En utilisant le réflexe de flexion de la colonne vertébrale, Thompson et Spencer ont pu exclure les changements dans les récepteurs cutanés, les terminaisons nerveuses afférentes cutanées et dans les neurones moteurs comme lieux du processus décrémental sous-jacent à l’habituation, conformément aux spéculations antérieures de Sherrington. Le processus de décrémentation doit se produire dans les interneurones. Leur découverte la plus importante est peut-être le fait que la déshabituation n’est pas une rupture de l’habituation mais plutôt un processus indépendant superposé de sensibilisation. Le processus décrémental sous-jacent à l’habituation n’était pas du tout perturbé par la déshabituation. En effet, dans le réflexe de flexion, la déshabituation (sensibilisation) produit toujours une augmentation de l’excitabilité des motoneurones. Dans la mesure où elle a été testée dans les systèmes des mammifères, la déshabituation est en fait un processus distinct de la sensibilisation, mais une exception a été notée chez Aplysia (Rankin et Carew, 1988). Ces observations ont conduit Groves et Thompson (1970) à développer la théorie du double processus (voir ci-dessous).

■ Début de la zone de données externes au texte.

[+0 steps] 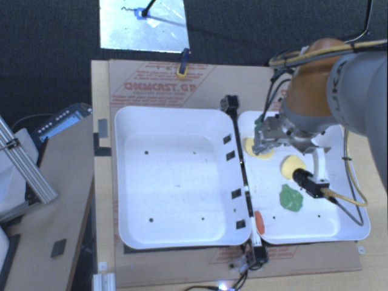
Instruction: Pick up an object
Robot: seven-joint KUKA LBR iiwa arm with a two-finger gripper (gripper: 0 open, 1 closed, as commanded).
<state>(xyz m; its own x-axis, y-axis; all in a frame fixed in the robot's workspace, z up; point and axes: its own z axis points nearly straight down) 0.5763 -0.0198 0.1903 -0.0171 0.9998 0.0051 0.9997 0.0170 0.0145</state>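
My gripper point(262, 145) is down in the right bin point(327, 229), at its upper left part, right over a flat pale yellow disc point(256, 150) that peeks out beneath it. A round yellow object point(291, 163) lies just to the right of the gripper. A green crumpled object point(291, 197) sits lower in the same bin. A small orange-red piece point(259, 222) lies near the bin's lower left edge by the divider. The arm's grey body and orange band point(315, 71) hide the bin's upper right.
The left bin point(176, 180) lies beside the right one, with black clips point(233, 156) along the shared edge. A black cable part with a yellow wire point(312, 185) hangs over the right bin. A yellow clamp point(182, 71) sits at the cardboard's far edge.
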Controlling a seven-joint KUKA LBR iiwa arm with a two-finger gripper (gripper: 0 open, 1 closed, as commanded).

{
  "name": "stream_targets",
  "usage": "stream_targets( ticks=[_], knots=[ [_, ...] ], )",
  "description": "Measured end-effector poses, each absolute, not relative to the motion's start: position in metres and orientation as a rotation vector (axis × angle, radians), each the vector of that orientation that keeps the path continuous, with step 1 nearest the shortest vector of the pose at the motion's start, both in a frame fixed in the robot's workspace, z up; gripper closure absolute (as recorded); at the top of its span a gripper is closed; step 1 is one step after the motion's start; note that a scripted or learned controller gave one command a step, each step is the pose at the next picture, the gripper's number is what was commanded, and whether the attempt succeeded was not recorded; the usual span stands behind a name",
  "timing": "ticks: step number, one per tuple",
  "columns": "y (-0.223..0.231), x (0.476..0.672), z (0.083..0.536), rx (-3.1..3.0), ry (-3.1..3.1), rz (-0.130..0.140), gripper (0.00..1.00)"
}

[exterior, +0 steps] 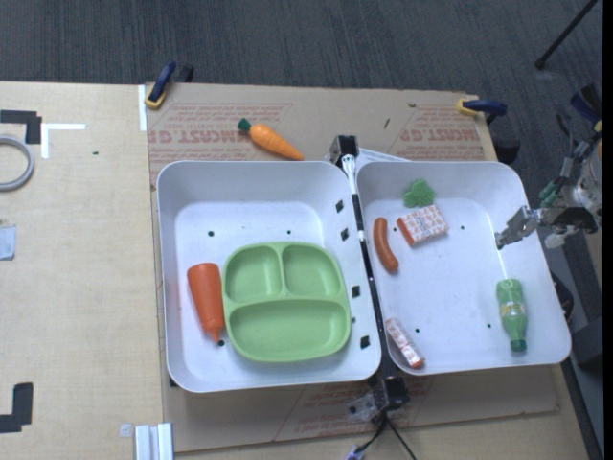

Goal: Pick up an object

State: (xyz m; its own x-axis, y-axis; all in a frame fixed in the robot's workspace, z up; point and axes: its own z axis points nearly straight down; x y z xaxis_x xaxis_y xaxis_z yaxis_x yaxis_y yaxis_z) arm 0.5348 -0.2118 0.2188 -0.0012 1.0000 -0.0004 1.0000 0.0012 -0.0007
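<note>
Hovering at the right bin's (536, 257) far right rim: hand (522, 226), fingers parted, gripping nothing. Lying untouched inside: green bottle (512, 314) nearest, sausage (386, 244), wafer block (423, 225), wrapped bar (404, 343). Nothing lifted; whole pick remaining.

Brown printed cardboard sheet (421, 134) flat on wooden bench (77, 305); blue spring clamp (161, 82) at far-left corner, second blue clamp (484, 108) at far-right.
</note>
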Motion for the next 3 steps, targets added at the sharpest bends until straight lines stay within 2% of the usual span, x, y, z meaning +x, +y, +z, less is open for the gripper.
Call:
stream_targets(
  ticks=[1, 2, 3],
  knots=[
    [-0.213, 0.511, 0.091, -2.282, -2.137, -0.010, 0.00],
    [-0.219, 0.511, 0.101, -2.296, -2.139, -0.003, 1.00],
    [-0.142, 0.542, 0.210, -2.302, -2.140, 0.000, 1.00]
  ],
)
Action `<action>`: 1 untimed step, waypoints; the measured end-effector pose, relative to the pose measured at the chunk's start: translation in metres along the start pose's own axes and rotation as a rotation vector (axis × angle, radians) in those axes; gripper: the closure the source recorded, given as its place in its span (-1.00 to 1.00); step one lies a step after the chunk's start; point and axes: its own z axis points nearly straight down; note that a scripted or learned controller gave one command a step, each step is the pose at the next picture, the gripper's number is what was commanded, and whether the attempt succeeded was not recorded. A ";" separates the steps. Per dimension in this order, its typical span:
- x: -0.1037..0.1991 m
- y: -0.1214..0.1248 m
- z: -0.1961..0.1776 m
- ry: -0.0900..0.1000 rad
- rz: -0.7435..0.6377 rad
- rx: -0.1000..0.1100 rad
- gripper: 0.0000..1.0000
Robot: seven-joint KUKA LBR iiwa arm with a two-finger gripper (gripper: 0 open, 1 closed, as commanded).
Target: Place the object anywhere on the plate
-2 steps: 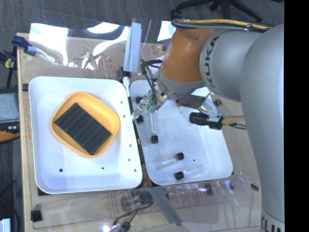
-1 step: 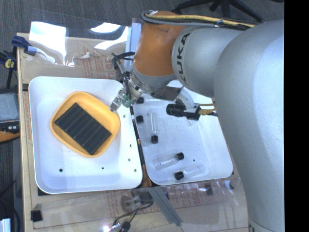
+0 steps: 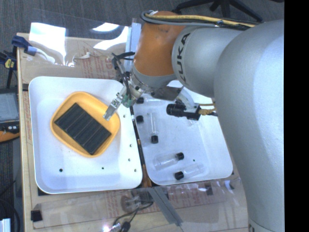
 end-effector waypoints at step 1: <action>0.048 0.000 0.001 0.002 -0.026 0.003 -1.00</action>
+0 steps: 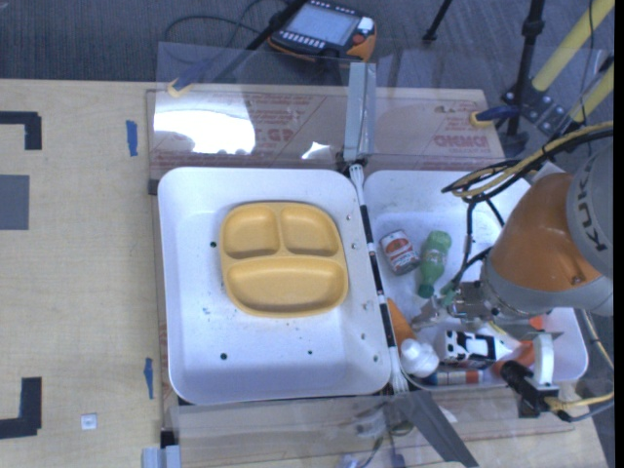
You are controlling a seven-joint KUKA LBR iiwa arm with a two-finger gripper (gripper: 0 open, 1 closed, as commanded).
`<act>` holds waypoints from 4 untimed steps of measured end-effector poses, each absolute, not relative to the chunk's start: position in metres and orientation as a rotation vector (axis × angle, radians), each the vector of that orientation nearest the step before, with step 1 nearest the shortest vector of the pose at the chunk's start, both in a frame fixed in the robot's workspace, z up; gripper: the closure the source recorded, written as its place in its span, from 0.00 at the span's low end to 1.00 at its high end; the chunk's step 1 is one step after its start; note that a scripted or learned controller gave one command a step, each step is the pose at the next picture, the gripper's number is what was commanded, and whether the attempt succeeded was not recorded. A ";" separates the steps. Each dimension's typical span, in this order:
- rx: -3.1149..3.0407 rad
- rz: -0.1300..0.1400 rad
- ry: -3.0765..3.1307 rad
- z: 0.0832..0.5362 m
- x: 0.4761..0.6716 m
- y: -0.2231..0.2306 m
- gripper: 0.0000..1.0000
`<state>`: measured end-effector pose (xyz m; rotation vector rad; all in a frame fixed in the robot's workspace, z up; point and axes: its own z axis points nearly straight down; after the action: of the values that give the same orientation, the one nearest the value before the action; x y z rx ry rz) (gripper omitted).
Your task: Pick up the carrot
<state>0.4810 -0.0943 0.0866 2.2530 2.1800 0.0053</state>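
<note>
The carrot is a small orange piece lying against the left wall of the right bin, near the divider. My gripper hangs low over the middle of the right bin, just right of the carrot and apart from it. The grey arm with its orange band covers the bin's right half. Nothing shows in the gripper's hold.
A small can and a green bottle lie behind the gripper. A white round object and a marker-like stick sit at the bin's front. The left bin holds a yellow divided plate. Cables loop above the arm.
</note>
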 end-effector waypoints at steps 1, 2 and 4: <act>2.252 0.009 2.175 0.097 0.482 -0.094 1.00; 2.033 0.001 2.393 0.184 0.480 -0.032 1.00; 1.836 0.000 2.547 0.291 0.480 -0.135 1.00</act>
<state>0.4802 -0.1354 0.2911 1.8356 2.5469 0.0002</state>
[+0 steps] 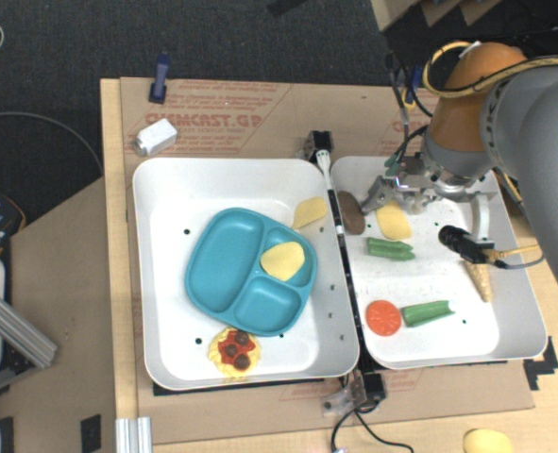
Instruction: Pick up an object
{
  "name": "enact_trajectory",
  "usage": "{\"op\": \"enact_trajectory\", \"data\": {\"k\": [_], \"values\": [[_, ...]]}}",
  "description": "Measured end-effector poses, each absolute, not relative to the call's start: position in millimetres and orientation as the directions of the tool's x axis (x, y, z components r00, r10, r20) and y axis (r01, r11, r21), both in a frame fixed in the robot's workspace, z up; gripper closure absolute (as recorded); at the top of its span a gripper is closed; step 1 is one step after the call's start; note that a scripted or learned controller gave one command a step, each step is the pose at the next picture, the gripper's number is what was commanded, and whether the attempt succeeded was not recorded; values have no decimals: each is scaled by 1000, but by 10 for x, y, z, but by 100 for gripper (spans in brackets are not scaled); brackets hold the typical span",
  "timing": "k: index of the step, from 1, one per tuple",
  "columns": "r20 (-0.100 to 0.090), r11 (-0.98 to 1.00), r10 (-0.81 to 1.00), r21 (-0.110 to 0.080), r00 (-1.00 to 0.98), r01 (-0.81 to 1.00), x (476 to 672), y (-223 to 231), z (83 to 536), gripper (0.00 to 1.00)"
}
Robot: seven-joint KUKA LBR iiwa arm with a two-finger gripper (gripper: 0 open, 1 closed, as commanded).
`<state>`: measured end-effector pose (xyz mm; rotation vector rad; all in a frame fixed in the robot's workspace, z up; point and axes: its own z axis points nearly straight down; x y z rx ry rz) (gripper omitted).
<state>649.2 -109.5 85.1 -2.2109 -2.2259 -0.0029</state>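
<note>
Light: bright, even, from above.
Glare: white bins (156, 281) nearly washed out.
Shadows: soft, short, beneath the blue plate (224, 272).
Focus: slightly soft overall; arm (533, 111) blurred at right.
Surroundings: dark floor, dim.

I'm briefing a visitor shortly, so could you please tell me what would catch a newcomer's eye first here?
The bright blue divided plate in the left bin stands out most, with a pale yellow piece lying in one compartment. Next is the grey arm's orange band at upper right, its end effector low over the right bin by a yellow item. A red tomato slice sits near that bin's front.
</note>
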Motion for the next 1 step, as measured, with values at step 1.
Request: {"op": "enact_trajectory", "data": {"k": [1], "values": [[2,-1,1000,-3,1,1000,6118,-957,1005,0]]}}
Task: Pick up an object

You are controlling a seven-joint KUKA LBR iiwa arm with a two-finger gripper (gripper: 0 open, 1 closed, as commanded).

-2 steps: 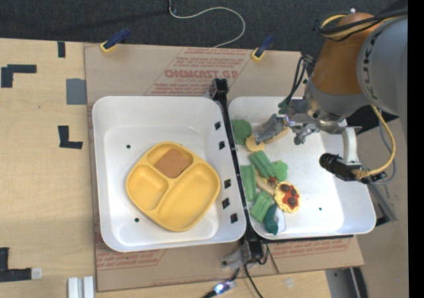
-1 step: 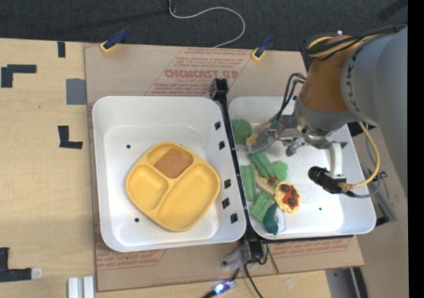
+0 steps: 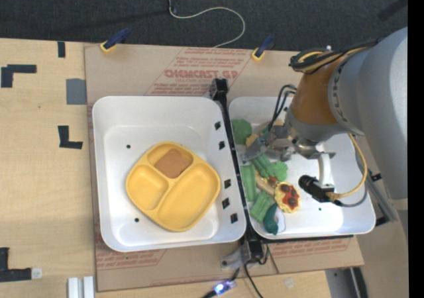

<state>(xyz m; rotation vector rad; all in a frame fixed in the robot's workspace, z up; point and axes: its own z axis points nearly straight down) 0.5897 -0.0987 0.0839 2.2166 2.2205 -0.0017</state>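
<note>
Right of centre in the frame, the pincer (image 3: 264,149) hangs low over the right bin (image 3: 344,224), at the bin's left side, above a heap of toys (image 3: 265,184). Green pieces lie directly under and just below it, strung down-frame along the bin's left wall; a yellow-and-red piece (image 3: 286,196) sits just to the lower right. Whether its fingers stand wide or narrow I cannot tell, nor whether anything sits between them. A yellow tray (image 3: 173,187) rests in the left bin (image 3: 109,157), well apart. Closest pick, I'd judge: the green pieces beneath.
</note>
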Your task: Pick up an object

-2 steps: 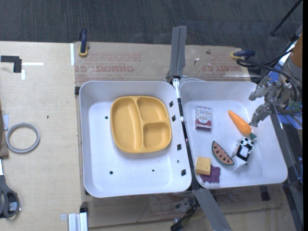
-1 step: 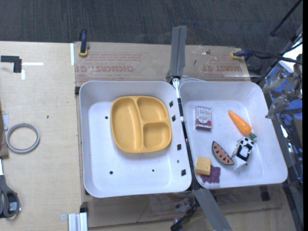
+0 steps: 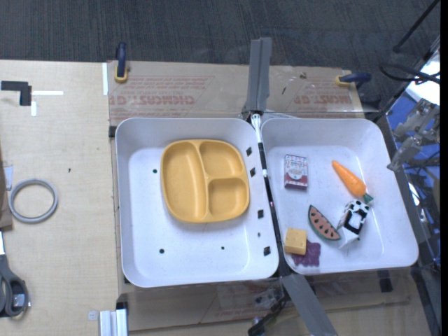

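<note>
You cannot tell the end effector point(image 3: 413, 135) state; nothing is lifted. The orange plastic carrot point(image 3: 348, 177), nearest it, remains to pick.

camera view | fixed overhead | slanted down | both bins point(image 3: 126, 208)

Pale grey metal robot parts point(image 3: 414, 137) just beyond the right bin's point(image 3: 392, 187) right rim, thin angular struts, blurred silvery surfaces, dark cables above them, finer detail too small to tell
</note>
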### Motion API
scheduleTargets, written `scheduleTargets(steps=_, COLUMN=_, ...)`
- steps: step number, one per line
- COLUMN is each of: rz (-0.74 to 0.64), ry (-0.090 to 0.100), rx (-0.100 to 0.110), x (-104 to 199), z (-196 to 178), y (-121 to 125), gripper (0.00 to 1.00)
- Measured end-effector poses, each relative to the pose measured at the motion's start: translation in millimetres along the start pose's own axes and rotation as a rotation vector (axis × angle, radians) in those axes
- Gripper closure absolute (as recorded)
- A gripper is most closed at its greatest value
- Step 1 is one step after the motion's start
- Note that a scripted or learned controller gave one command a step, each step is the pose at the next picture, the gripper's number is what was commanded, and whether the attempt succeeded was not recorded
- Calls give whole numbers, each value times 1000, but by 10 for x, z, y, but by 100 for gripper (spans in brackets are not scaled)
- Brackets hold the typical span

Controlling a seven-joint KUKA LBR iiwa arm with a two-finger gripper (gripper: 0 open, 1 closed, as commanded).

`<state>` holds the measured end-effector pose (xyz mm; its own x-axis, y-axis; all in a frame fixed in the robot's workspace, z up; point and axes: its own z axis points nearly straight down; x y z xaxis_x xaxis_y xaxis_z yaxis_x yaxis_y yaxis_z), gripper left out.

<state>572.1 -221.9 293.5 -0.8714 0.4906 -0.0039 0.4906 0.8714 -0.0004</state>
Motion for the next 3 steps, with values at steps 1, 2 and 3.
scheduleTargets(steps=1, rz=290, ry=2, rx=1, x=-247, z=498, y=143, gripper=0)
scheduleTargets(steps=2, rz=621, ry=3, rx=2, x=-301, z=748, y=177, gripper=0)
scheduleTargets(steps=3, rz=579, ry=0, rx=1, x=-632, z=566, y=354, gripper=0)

Un certain nombre de théories, ou du moins d’hypothèses, concernant le processus d’habituation ont été proposées au fil des ans. En voici quelques exemples : La satiété du stimulus (Glanzer, 1953) ; L’inhibition réactive (Hull, 1943) ; L’inhibition neuronale afférente (Hernández-Peón, 1960) ; L’inhibition cholinergique (Carlton, 1968) ; Le conditionnement classique (Stein, 1966). En fait, nombre de ces théories concernaient plus généralement les processus d’apprentissage et n’ont pas été développées spécifiquement pour traiter de l’accoutumance. Ces points de vue et d’autres sont traités en détail dans un certain nombre de publications, par exemple, Groves et Thompson, 1970 ; Peeke et Herz, 1973 a&b ; Thompson et Spencer, 1966. Dans la plupart des cas, ces théories se sont heurtées à des faits peu coopératifs. Cependant, trois théories ont connu un succès relatif et sont encore importantes aujourd’hui : La théorie du comparateur stimulus-modèle d’Eugène Sokolov (1960 ; 1963a, b) ; la révision de l’hypothèse gnostique de Konorski par Allan Wagner (1979) ; et la théorie du double processus de Groves et Thompson (1970). Je traite brièvement de chacune d’entre elles ici.